[Problem requirements] The answer is the full listing restated exactly, without any pictures.

[Collected data]
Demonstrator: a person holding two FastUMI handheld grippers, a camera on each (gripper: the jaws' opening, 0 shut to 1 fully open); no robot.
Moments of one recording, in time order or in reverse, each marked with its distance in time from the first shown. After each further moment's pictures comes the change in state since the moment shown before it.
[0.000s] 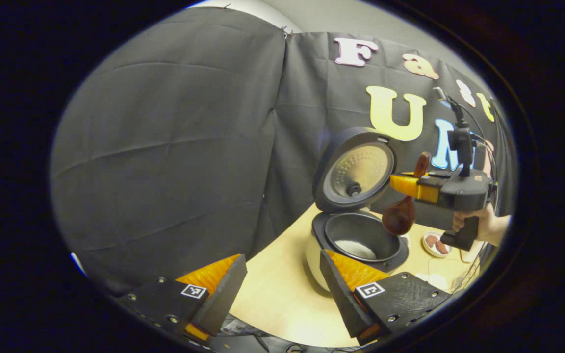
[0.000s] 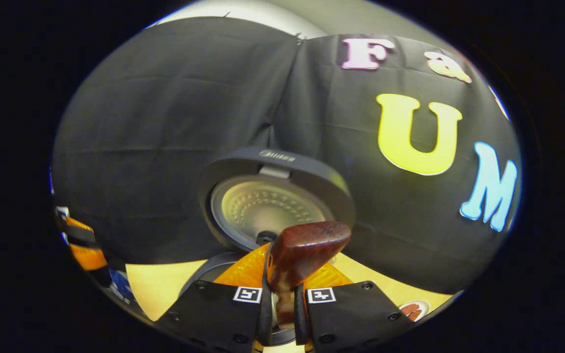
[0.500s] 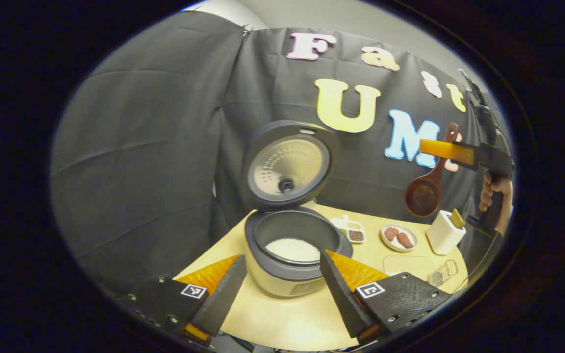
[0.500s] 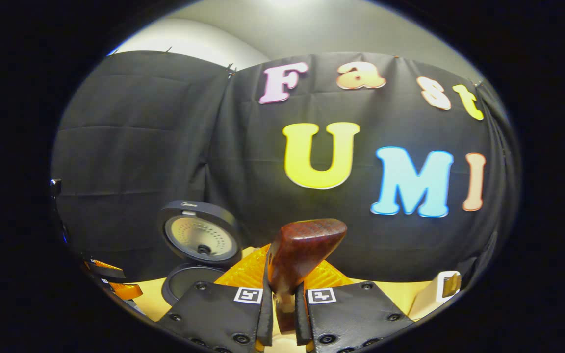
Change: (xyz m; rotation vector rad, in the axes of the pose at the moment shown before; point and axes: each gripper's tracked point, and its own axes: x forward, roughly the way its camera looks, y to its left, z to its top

[Expected answer]
Demonstrator: a person holding two FastUMI handheld grippers, a camera on each (gripper: the jaws' opening, 0 shut to 1 fully open); no robot.
Moments of one recording, in time order or in reverse, each marked with its distance in time from the first shown. After each further moment's pictures comes the change in state since the moment shown before it.
[0.000s] 
[0.000s] 
[0.500s] 
[0.500s] 
Change: (xyz m; rotation vector rad, in the axes of the pose at the moment shown before; point and axes: each gripper's tracked point, and its own axes: x forward, roughly the way its camera looks, y to its left, z to its top

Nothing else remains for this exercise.